> [About this exercise]
With nothing added and nothing dropped, write out all of the entries below.

[[ Stored data, beginning ]]

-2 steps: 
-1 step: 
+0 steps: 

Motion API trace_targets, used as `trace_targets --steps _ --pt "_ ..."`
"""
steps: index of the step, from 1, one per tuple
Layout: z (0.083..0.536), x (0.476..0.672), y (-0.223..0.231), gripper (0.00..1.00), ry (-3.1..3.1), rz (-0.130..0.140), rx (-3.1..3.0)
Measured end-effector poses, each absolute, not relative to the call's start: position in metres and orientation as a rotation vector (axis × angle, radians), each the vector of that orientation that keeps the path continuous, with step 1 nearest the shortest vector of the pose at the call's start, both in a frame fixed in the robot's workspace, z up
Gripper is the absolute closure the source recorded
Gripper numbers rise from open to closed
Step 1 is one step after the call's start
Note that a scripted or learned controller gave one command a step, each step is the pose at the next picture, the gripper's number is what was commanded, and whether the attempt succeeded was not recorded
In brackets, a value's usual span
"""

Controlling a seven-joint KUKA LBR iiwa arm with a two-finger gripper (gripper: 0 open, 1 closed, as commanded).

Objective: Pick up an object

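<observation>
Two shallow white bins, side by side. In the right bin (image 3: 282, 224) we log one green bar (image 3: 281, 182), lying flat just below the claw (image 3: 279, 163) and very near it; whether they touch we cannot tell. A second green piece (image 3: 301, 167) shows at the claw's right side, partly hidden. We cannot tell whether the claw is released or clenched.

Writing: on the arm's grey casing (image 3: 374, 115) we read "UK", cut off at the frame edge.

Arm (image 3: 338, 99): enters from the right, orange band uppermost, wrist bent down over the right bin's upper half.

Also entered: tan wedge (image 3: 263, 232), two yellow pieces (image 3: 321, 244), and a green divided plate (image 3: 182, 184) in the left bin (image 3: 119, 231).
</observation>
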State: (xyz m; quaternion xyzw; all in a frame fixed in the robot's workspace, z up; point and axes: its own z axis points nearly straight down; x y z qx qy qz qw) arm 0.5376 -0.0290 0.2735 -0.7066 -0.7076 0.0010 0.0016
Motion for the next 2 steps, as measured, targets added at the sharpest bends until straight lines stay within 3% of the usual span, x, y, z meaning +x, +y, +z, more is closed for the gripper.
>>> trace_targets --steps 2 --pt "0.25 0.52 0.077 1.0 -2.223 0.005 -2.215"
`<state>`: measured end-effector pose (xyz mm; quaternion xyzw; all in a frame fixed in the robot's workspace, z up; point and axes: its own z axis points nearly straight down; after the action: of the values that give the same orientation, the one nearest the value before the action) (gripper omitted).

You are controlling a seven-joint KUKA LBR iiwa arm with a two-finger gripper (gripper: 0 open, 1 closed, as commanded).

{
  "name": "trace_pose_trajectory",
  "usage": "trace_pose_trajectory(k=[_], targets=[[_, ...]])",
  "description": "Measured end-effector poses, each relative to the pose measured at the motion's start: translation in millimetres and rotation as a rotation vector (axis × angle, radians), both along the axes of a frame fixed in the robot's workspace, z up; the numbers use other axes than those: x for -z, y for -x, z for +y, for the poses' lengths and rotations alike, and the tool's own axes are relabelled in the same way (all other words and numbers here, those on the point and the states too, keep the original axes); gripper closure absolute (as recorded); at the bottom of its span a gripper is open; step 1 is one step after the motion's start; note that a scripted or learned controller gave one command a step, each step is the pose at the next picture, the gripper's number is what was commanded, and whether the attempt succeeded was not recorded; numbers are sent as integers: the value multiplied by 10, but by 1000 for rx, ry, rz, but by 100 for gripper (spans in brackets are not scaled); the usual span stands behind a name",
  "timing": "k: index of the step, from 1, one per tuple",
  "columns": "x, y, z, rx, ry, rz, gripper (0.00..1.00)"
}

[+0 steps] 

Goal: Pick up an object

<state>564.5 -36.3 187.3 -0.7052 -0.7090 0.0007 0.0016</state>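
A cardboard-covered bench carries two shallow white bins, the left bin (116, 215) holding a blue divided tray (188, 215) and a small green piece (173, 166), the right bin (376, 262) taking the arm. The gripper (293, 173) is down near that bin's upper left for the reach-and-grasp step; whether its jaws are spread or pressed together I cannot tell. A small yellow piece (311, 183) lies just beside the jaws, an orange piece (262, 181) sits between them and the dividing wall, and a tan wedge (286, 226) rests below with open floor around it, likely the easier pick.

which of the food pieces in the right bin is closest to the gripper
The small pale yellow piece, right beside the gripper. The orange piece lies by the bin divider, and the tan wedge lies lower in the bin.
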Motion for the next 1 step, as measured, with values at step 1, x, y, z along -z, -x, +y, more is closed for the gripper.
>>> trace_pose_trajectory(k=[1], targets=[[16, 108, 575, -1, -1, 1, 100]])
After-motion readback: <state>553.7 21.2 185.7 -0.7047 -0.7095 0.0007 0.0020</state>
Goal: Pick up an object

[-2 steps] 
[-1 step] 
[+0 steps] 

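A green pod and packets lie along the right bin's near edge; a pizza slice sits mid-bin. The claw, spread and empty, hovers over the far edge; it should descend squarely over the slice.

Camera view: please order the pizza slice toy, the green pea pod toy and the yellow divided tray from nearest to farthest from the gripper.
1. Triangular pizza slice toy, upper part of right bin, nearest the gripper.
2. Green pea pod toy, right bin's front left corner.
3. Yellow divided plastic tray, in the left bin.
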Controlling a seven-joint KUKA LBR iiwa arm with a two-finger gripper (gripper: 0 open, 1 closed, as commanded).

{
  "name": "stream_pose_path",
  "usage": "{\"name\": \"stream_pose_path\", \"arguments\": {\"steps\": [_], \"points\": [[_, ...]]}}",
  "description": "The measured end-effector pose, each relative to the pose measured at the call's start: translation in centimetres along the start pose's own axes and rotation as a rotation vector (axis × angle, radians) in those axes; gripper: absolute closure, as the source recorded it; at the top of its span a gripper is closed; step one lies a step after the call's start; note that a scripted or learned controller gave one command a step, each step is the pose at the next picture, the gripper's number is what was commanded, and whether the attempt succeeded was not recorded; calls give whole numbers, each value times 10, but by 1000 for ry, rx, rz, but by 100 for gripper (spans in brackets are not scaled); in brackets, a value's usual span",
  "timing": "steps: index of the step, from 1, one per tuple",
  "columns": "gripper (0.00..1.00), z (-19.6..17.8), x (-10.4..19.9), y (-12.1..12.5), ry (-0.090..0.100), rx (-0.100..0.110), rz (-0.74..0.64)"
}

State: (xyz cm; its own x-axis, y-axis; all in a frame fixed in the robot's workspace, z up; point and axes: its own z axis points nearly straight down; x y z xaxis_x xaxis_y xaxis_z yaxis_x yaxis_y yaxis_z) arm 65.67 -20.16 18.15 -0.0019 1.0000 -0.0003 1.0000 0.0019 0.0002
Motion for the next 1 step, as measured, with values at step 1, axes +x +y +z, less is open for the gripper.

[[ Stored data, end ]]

> [Result below]
-2 steps: 
-1 step: 
+0 steps: 

Motion API trace_targets, used as `trace_targets --steps _ --pt "_ ..."`
"""
steps: index of the step, from 1, one per tuple
Layout: z (0.083..0.536), x (0.476..0.672), y (-0.223..0.231), gripper (0.00..1.00), ry (-3.1..3.1), rz (-0.130..0.140), rx (-3.1..3.0)
Measured end-effector poses, each absolute, not relative to the call's start: position in metres and orientation as a rotation vector (axis × angle, radians), each the vector of that orientation that keeps the path continuous, with step 1 nearest the shortest vector of the pose at the call's start, both in a frame fixed in the robot's workspace, z up
Gripper is the absolute closure the source recorded
Gripper numbers rise from open to closed
Step 1 is one step after the call's start
Note that a scripted or learned controller gave one command a step, each step is the pose at the next picture, the gripper's number is what was commanded, and whether the attempt succeeded was not recorded
In brackets, a value's usual span
"""

Controlling a seven-joint KUKA LBR iiwa arm with a two-finger gripper (gripper: 0 open, 1 closed, as commanded).

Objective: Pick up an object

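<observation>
Two shallow white bins, side by side. In the right bin (image 3: 282, 224) we log one green bar (image 3: 281, 182), lying flat just below the claw (image 3: 279, 163) and very near it; whether they touch we cannot tell. A second green piece (image 3: 301, 167) shows at the claw's right side, partly hidden. We cannot tell whether the claw is released or clenched.

Writing: on the arm's grey casing (image 3: 374, 115) we read "UK", cut off at the frame edge.

Arm (image 3: 338, 99): enters from the right, orange band uppermost, wrist bent down over the right bin's upper half.

Also entered: tan wedge (image 3: 263, 232), two yellow pieces (image 3: 321, 244), and a green divided plate (image 3: 182, 184) in the left bin (image 3: 119, 231).
</observation>
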State: (xyz m; quaternion xyzw; all in a frame fixed in the robot's workspace, z up; point and axes: its own z axis points nearly straight down; x y z qx qy qz qw) arm 0.5376 -0.0290 0.2735 -0.7066 -0.7076 0.0010 0.0016
Motion for the next 2 steps, as measured, targets added at the sharpest bends until straight lines stay within 3% of the usual span, x, y, z meaning +x, +y, +z, more is closed for the gripper.
>>> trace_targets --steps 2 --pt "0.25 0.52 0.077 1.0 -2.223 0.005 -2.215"
`<state>`: measured end-effector pose (xyz mm; quaternion xyzw; all in a frame fixed in the robot's workspace, z up; point and axes: its own z axis points nearly straight down; after the action: of the values that give the same orientation, the one nearest the value before the action) (gripper omitted).

You are controlling a seven-joint KUKA LBR iiwa arm with a two-finger gripper (gripper: 0 open, 1 closed, as commanded).

{
  "name": "trace_pose_trajectory",
  "usage": "trace_pose_trajectory(k=[_], targets=[[_, ...]])",
  "description": "Measured end-effector poses, each relative to the pose measured at the motion's start: translation in millimetres and rotation as a rotation vector (axis × angle, radians), both along the axes of a frame fixed in the robot's workspace, z up; the numbers use other axes than those: x for -z, y for -x, z for +y, for the poses' lengths and rotations alike, and the tool's own axes are relabelled in the same way (all other words and numbers here, those on the point and the states too, keep the original axes); gripper closure absolute (as recorded); at the bottom of its span a gripper is open; step 1 is one step after the motion's start; note that a scripted or learned controller gave one command a step, each step is the pose at the next picture, the gripper's number is what was commanded, and whether the attempt succeeded was not recorded; numbers are sent as integers: the value multiplied by 10, but by 1000 for rx, ry, rz, but by 100 for gripper (spans in brackets are not scaled); the usual span stands behind a name",
  "timing": "k: index of the step, from 1, one per tuple",
  "columns": "x, y, z, rx, ry, rz, gripper (0.00..1.00)"
}

[+0 steps] 

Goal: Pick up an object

<state>564.5 -36.3 187.3 -0.7052 -0.7090 0.0007 0.0016</state>
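A cardboard-covered bench carries two shallow white bins, the left bin (116, 215) holding a blue divided tray (188, 215) and a small green piece (173, 166), the right bin (376, 262) taking the arm. The gripper (293, 173) is down near that bin's upper left for the reach-and-grasp step; whether its jaws are spread or pressed together I cannot tell. A small yellow piece (311, 183) lies just beside the jaws, an orange piece (262, 181) sits between them and the dividing wall, and a tan wedge (286, 226) rests below with open floor around it, likely the easier pick.

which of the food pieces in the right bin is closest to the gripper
The small pale yellow piece, right beside the gripper. The orange piece lies by the bin divider, and the tan wedge lies lower in the bin.
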Motion for the next 1 step, as measured, with values at step 1, x, y, z along -z, -x, +y, more is closed for the gripper.
>>> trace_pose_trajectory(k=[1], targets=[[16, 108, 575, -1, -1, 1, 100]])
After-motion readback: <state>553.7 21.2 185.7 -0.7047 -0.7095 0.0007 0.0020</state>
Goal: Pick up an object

[-2 steps] 
[-1 step] 
[+0 steps] 

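A green pod and packets lie along the right bin's near edge; a pizza slice sits mid-bin. The claw, spread and empty, hovers over the far edge; it should descend squarely over the slice.

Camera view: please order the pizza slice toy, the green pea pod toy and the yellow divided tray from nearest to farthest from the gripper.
1. Triangular pizza slice toy, upper part of right bin, nearest the gripper.
2. Green pea pod toy, right bin's front left corner.
3. Yellow divided plastic tray, in the left bin.
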Controlling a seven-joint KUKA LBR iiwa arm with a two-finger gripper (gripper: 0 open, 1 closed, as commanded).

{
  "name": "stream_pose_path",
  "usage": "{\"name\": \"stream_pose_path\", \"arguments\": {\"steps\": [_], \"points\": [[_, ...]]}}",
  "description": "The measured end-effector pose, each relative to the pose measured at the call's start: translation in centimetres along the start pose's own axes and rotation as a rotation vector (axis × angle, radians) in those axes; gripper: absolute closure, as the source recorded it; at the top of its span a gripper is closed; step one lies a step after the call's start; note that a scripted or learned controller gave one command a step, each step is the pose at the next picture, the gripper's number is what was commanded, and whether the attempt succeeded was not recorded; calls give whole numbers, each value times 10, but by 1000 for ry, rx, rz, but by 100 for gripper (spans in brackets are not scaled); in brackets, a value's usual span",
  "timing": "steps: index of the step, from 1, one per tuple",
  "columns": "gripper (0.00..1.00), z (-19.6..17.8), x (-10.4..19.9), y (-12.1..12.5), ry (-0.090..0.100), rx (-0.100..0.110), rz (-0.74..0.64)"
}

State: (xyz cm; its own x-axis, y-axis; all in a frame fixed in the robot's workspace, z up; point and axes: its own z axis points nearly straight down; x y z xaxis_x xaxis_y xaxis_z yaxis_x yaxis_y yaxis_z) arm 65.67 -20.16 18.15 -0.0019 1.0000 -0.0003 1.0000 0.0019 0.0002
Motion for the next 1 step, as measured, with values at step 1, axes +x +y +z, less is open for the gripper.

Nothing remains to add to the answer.